Part IV: KLH Oligomeric States
Using the known subunit masses from Table 1 (7FU = 340 kDa, 8FU = 400 kDa), the expected masses of the KLH oligomeric species are:
| Oligomeric Species | Number of Subunits | Subunit Mass | Total Mass |
|---|---|---|---|
| 7FU Decamer | 10 × 7FU | 340 kDa | 3,400 kDa (3.4 MDa) |
| 8FU Didecamer | 20 × 8FU | 400 kDa | 8,000 kDa (8.0 MDa) |
| 8FU 3-Decamer | 30 × 8FU | 400 kDa | 12,000 kDa (12.0 MDa) |
| 8FU 4-Decamer | 40 × 8FU | 400 kDa | 16,000 kDa (16.0 MDa) |
From Figure 7 (CDMS spectrum), these four species appear as distinct peaks at approximately 3.4, 8.0, 12.0, and 16.0 MDa on the mass axis. The CDMS technique enables direct single-particle mass measurement without requiring charge state deconvolution, making it uniquely suited for these large, heterogeneous macromolecular assemblies that would produce unresolvable overlapping spectra on conventional ESI-MS instruments. Each distinct peak in the CDMS spectrum corresponds to one of the oligomeric states listed above.
Part V: Did I Make GFP?
| Property | Theoretical | Observed (Intact LC-MS) | PPM Mass Error |
|---|---|---|---|
| Molecular Weight (kDa) | 27.728 kDa | 27.983 kDa | ~9,190 ppm |
PPM Error Calculation:
The relatively high PPM error for intact protein analysis compared to the sub-3 ppm error observed in peptide mapping reflects the inherent difference between average mass measurements (used for intact proteins) and monoisotopic mass measurements (used for small peptides). Intact protein MS typically achieves accuracy in the range of hundreds to low thousands of ppm due to the broad isotope envelope, whereas peptide MS achieves single-digit ppm accuracy due to resolved isotope peaks.

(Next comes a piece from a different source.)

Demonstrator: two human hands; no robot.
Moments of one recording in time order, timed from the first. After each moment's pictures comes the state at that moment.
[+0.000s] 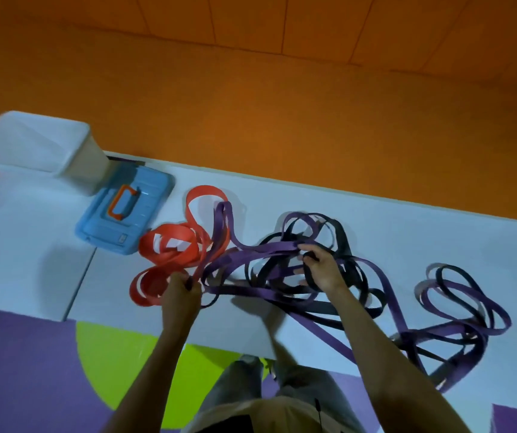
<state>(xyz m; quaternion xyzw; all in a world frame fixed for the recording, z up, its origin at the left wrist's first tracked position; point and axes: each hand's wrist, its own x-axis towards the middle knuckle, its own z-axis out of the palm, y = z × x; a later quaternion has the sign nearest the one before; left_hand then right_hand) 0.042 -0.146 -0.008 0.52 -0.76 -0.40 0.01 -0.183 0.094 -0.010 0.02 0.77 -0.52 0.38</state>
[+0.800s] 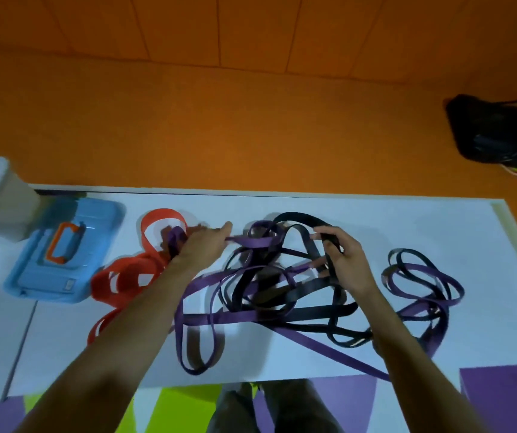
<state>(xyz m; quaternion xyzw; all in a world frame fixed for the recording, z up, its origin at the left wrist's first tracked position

The observed MW of 27,983 Da, combined with 88% sequence coverage from peptide mapping and confirmed tryptic peptide masses from LC-MS/MS, provides strong evidence that the protein analyzed is the expected eGFP His-tag standard. The intact mass, charge state distribution, and peptide map are all fully consistent with the predicted properties of eGFP, confirming successful expression and purification of the correct protein.